Assignment Specifications (View All)

WEKA Lab 1

This assignment is worth 17% of your overall Homework and Programming Assignments grade.

  1. Become familiar with the ionosphere data set and use it to perform the following experiments:
    1. Use IB1 and IBk (for k up to 9) to classify the data using cross validation. Report your results. Which value of k is best?
    2. Use PCA to try differing numbers of attributes (1-8). For each number of attributes, perform the same classification experiments that you did with the original data. Report your results (as an 8x9 matrix). Which value of k is best? How does performance change with different numbers of attributes? Which number of attributes is best? Can you explain which attributes these are?
    3. Given the best number of (PCA) attributes, choose various subsets (of the same size) of the original attributes. Perform the IBk experiments on these subsets and report and compare results with those obtained using the PCA attributes. What do you see?
    4. Show a visual representation of the decision surface with 2 attributes (derived from PCA) and k=1.
  2. Become familiar with the vowel data set and use it to perform the following experiments:
    1. Remove the first three attributes as well as the class attribute.
    2. Cluster the data using the simple k-Means algorithm, with values of k from 1 to 12. What do you see?
    3. Now add the class attribute back in and repeat the clusterings, comparing the clusterings with the class.

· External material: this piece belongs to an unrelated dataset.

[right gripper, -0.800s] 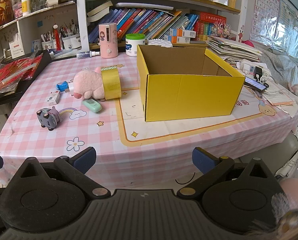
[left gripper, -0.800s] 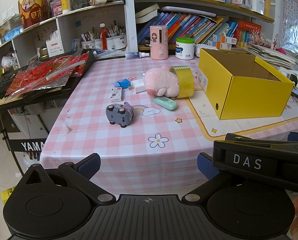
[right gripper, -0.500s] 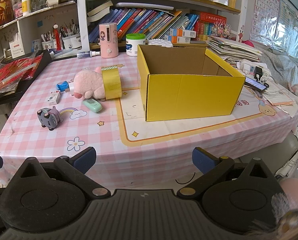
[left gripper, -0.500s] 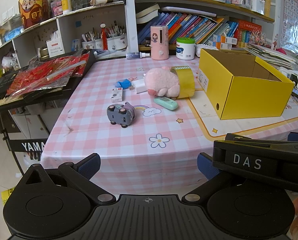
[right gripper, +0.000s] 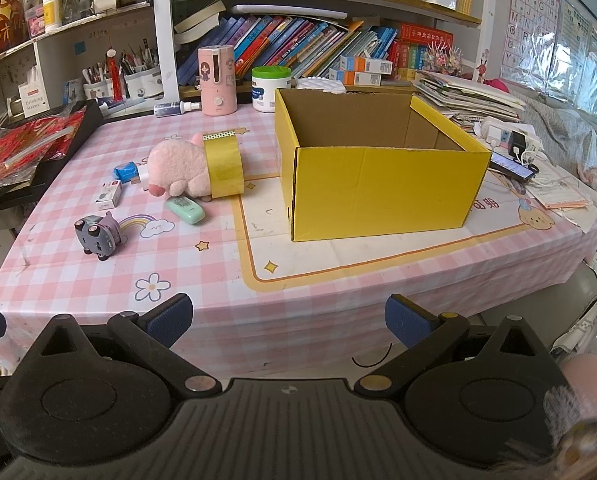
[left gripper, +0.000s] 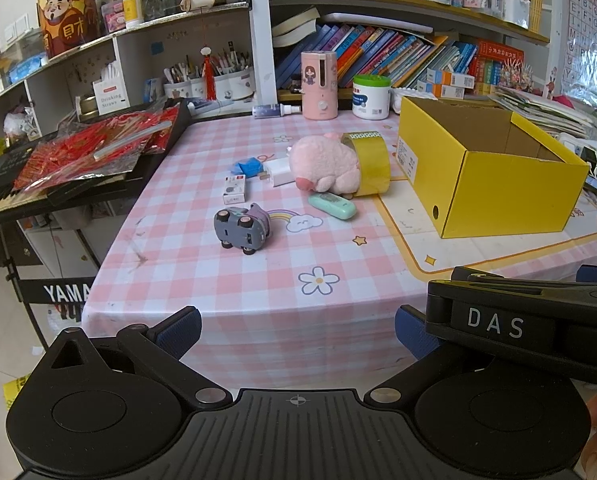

How well does the clustering appear to correlate with class? What might this mean?
    4. Choose several different classifiers and use them to classify the data. How does their performance compare with the clustering's "performance"? Is this something you might expect?
    5. Does adding back in any of the original first three attributes have any effect on either the clustering or the classification performance?
  3. Design your own experiment, perform it and report on it:
    1. Find an interesting data set and briefly describe it. You might look here or here. Or, you can come up with your own some other way. A brief description of ARFF (a file format that WEKA knows) may be helpful.
    2. Come up with an interesting experiment (experiments) to do using your data set and briefly describe it (them).
    3. Perform your experiment(s), report your results and draw conclusions (what did you learn? what does it mean? does it make sense? what else could be done? etc).

Turn in a thoughtful, well-written written report (see the guidelines above) that details your experiments and addresses the questions posed above (look carefully at everything to make sure you've covered all the parts of each). What you say is important. Why you say it is even more important.